Check every line of the data below for the word "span". Copy the ones that have it.

___

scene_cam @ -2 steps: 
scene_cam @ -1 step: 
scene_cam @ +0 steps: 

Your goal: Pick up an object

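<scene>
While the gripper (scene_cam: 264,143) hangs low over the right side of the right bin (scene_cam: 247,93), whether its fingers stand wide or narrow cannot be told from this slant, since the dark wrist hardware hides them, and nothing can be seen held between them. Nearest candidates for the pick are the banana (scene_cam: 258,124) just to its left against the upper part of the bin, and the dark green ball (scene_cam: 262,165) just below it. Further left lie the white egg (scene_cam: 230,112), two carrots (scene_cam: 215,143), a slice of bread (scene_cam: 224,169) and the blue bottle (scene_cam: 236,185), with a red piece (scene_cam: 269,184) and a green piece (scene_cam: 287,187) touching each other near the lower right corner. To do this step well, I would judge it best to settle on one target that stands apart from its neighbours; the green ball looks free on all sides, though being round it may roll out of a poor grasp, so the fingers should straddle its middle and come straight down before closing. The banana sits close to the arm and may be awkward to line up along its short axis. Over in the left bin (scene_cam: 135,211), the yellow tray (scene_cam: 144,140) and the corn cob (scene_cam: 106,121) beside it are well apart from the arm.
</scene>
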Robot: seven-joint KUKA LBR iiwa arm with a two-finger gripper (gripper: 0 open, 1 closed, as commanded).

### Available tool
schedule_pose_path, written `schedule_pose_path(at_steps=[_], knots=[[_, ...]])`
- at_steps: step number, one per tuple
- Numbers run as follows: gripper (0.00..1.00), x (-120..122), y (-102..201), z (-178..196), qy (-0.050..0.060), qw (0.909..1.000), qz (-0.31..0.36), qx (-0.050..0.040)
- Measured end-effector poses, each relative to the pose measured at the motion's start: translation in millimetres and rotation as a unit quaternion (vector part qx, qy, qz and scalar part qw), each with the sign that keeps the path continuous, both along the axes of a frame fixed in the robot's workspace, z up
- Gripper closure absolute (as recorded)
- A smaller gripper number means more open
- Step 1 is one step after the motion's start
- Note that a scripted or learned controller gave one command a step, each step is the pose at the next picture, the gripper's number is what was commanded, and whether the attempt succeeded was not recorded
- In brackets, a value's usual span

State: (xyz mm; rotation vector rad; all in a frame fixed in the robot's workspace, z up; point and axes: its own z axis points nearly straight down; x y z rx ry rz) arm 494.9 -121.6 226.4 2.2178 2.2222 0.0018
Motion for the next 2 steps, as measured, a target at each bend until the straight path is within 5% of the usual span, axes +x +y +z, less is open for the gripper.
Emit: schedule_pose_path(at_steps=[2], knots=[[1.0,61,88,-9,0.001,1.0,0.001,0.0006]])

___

*REPLY*.
- In brackets, a value's usual span
Motion for the next 2 steps, as measured, a target at each bend until the straight path is within 5% of the usual span, axes +x +y +z, less is open for the gripper.

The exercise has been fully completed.